### WHAT IS BEING ASKED:
Copy each line of the data that has "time" in it.

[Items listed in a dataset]
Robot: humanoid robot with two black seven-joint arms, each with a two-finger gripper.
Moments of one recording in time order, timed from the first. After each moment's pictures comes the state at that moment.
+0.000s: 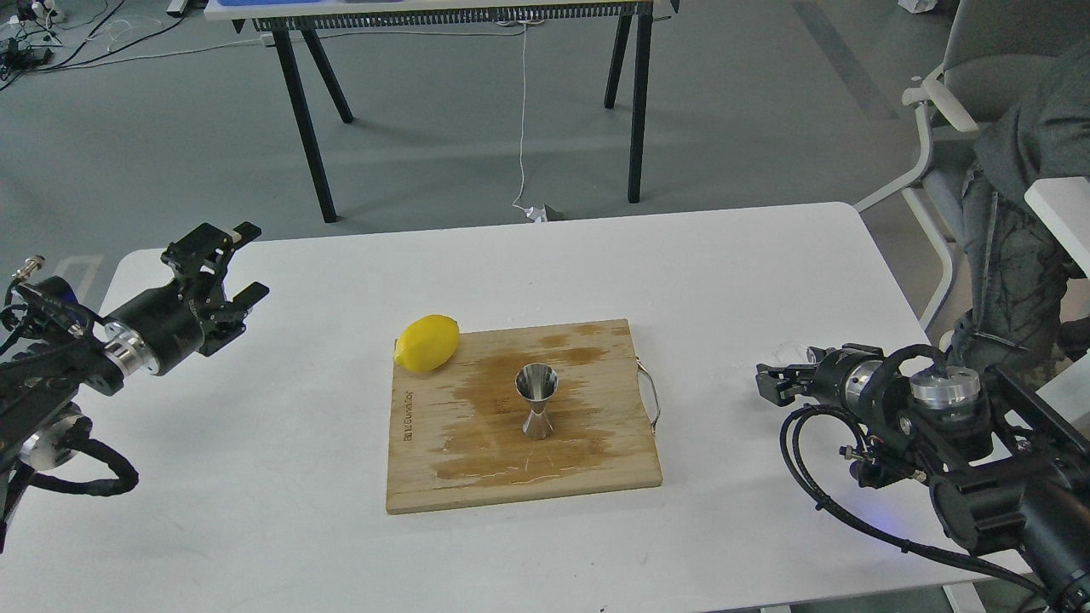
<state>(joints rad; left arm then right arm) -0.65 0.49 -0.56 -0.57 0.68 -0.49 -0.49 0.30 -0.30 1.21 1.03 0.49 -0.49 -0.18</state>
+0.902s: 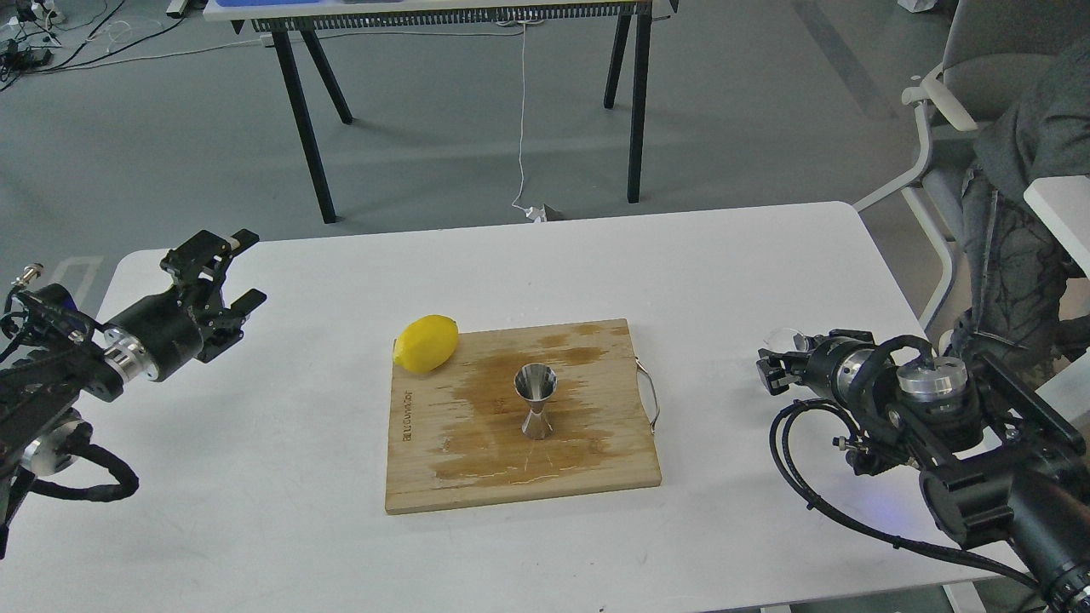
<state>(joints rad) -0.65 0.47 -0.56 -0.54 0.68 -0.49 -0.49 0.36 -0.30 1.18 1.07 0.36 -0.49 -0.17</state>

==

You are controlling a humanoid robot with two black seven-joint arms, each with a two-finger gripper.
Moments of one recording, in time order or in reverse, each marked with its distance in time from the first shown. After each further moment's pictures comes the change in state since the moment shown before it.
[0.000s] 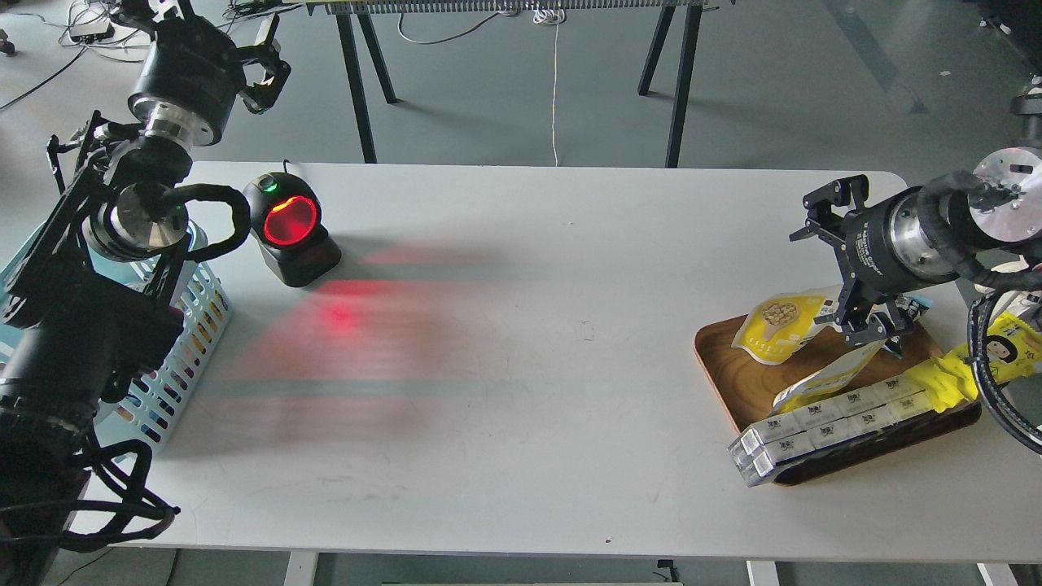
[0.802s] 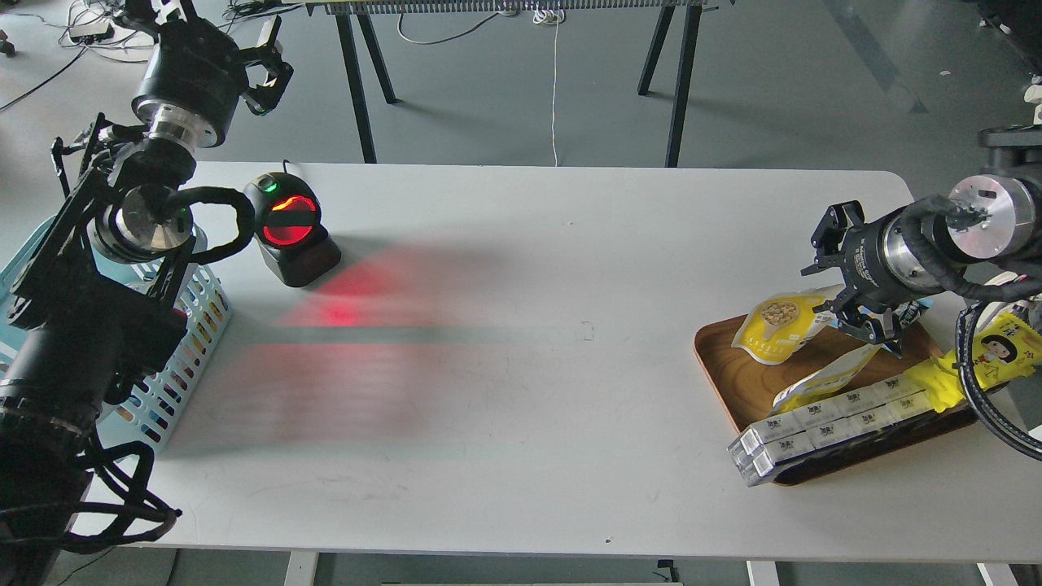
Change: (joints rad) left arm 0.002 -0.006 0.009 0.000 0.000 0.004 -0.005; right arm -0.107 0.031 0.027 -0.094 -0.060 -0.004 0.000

### EXERCISE SOLUTION:
Moments of one recording in time order, timed from the first. After each moment's pictures comes the state at that moment.
Moments of one recording, in time order or in reverse, each marked with its distance in time from the first shown. After each further moment's pictures comes the change in state since the moment shown before it.

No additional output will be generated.